* [Exercise]: Having read the entries, repeat all of them exactly.

- - - - - - -

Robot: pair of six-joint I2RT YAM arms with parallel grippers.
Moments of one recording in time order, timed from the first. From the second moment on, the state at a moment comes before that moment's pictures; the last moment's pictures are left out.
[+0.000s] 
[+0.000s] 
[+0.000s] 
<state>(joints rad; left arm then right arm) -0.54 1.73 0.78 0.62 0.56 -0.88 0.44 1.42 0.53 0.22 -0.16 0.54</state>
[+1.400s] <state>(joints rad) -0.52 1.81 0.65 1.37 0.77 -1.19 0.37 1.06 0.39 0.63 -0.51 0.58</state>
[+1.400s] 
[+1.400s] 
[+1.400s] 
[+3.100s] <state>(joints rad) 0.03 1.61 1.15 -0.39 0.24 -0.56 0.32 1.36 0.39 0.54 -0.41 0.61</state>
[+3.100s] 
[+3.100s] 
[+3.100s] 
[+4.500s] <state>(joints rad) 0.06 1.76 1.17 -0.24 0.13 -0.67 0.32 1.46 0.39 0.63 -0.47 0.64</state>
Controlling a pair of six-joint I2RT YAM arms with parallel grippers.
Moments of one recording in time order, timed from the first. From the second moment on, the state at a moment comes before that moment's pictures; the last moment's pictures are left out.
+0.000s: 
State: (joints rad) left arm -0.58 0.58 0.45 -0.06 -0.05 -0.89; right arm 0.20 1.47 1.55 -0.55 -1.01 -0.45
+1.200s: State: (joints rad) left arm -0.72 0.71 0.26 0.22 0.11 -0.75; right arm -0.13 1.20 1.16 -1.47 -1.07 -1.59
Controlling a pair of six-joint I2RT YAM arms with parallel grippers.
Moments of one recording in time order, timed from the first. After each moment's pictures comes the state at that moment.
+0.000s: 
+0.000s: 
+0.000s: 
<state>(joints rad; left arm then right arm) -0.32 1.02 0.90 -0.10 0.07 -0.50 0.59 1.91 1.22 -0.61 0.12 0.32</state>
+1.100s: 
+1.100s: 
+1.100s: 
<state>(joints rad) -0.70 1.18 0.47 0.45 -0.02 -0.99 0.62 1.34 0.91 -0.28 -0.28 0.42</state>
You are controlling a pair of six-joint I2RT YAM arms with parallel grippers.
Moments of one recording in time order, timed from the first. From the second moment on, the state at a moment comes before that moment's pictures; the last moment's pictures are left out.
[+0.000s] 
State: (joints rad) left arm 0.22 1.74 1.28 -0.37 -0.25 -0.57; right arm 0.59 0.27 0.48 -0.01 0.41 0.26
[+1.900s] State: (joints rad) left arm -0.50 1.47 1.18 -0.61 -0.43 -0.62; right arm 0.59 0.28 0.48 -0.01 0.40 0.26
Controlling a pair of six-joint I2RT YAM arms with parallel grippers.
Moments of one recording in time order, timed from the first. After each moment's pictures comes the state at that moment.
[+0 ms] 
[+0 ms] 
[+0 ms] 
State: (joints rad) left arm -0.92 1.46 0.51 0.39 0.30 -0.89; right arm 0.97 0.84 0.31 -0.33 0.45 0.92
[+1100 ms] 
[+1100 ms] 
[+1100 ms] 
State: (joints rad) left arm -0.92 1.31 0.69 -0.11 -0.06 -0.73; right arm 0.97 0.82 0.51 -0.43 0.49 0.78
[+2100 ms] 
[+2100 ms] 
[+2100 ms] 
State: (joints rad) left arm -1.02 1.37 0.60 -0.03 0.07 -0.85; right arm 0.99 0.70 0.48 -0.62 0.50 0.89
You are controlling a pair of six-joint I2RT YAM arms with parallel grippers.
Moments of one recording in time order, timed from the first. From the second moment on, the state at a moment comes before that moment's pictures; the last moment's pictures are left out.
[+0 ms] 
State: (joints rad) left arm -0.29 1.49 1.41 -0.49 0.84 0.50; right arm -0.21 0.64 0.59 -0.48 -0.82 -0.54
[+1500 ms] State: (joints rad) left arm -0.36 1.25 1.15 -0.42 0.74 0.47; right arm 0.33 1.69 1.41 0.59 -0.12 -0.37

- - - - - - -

* [Output for this task]:
Robot: pair of six-joint I2RT YAM arms with parallel grippers.
Moments of one recording in time order, timed from the first. From the second moment on, the state at a moment comes before that moment's pictures; the last moment's pictures are left out.
[+0.000s] 
[+0.000s] 
[+0.000s] 
<state>(joints rad; left arm then right arm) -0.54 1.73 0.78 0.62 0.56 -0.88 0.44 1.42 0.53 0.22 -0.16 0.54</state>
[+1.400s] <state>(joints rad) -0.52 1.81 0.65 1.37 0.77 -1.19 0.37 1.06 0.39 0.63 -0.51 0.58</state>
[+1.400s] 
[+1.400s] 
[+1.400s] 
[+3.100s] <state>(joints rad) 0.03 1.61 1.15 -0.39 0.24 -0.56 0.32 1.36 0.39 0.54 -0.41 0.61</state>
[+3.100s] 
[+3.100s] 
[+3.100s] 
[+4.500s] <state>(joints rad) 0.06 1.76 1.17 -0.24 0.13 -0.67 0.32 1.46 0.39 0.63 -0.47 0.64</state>
Controlling a pair of six-joint I2RT YAM arms with parallel grippers.
Moments of one recording in time order, timed from the first. From the second moment on, the state at a moment comes before that moment's pictures; the last moment's pictures are left out.
+0.000s: 
State: (joints rad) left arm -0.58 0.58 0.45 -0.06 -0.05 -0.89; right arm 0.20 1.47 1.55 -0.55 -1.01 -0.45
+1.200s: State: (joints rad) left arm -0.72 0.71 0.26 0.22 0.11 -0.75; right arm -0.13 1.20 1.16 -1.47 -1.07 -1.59
Controlling a pair of six-joint I2RT YAM arms with parallel grippers.
Moments of one recording in time order, timed from the first. After each moment's pictures comes the state at that moment.
+0.000s: 
+0.000s: 
+0.000s: 
<state>(joints rad; left arm then right arm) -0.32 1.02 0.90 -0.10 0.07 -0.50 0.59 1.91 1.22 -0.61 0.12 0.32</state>
+1.100s: 
+1.100s: 
+1.100s: 
<state>(joints rad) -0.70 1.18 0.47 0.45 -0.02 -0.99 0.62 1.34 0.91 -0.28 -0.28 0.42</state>
You are controlling a pair of six-joint I2RT YAM arms with parallel grippers.
Moments of one recording in time order, timed from the first. From the second moment on, the state at a moment comes before that moment's pictures; the last moment's pictures are left out.
[+0.000s] 
State: (joints rad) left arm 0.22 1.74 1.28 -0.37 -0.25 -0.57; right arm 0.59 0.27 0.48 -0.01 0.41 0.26
[+1.900s] State: (joints rad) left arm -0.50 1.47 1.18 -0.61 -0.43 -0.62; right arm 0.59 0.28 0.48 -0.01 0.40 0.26
Controlling a pair of six-joint I2RT YAM arms with parallel grippers.
Moments of one recording in time order, timed from the first. After each moment's pictures comes the state at that moment.
[+0 ms] 
[+0 ms] 
[+0 ms] 
State: (joints rad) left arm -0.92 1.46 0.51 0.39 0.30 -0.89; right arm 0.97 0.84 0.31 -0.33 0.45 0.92
[+1100 ms] 
[+1100 ms] 
[+1100 ms] 
State: (joints rad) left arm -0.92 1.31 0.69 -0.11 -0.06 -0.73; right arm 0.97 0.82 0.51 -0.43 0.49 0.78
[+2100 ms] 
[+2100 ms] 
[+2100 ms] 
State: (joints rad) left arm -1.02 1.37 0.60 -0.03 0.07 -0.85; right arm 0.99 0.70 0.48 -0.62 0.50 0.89
You are controlling a pair of six-joint I2RT YAM arms with parallel grippers.
Moments of one recording in time order, timed from the first. From the second moment on, the state at a moment comes before that moment's pictures; the last moment's pictures are left out.
[+0 ms] 
State: (joints rad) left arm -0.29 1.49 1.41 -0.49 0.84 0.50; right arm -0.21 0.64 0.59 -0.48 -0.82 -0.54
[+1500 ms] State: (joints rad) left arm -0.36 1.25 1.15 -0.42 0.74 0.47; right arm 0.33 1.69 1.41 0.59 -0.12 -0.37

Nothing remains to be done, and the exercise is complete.